Carney and Glass spoke about Citigroup's LEED projects at the DataCenterDynamics New York conference earlier this month.

The Austin data center is a single-story 305,000 square-foot building, which includes 100,000 square feet of data center space divided into four pods with 36-inch raised floors. The facility supports an average of 100 watts per square foot, with some high-density areas hosting much higher power loads. Citigroup broke ground on the project in January 2007, and the building was ready for production in April 2008, a turnaround time of just 15 months.

The data center includes equipment galleries for mechanical and electrical equipment, allowiong Citigroup to move UPS units and computer room air conditioners (CRACs) off the data center floor. To conserve energy, Citigroup is employing variable-speed drives in its pumps, cooling tower fans and air handlers, and using high-efficiency chillers and transformers.
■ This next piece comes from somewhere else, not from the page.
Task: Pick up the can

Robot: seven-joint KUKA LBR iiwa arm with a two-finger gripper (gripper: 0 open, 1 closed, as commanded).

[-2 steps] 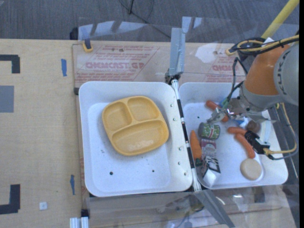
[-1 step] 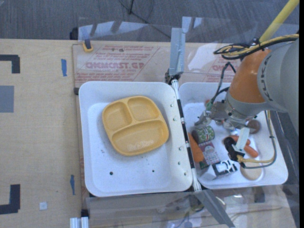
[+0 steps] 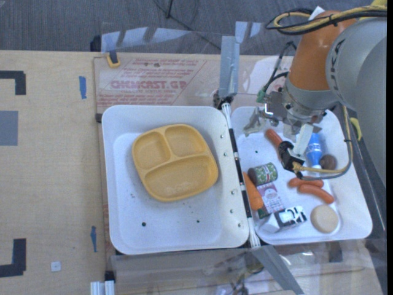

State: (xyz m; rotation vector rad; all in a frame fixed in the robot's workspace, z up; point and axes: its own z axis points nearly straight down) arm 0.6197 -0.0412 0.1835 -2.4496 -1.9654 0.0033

Citigroup is also building a LEED Gold data center in Frankfurt, Germany. The facilities are among a small but growing number of LEED-certified data centers. The LEED standard was designed for commercial office buildings, but a coalition of data center industry groups has released a draft of an energy-efficiency standard to expand the program with customized specs for data centers.

The new Citigroup facilities, along with the consolidation project, are part of a broader effort to remake the company's data center infrastructure in the wake of the 2001 terrorist attacks. "Back on September 11 we could see 70 percent of our technology from our headquarters," said Carney, who said Citigroup was among many Wall Street companies that diversified their facilities after federal regulators urged Wall Street institutions to establish backup data centers outside New York to protect the financial system against any regional disaster.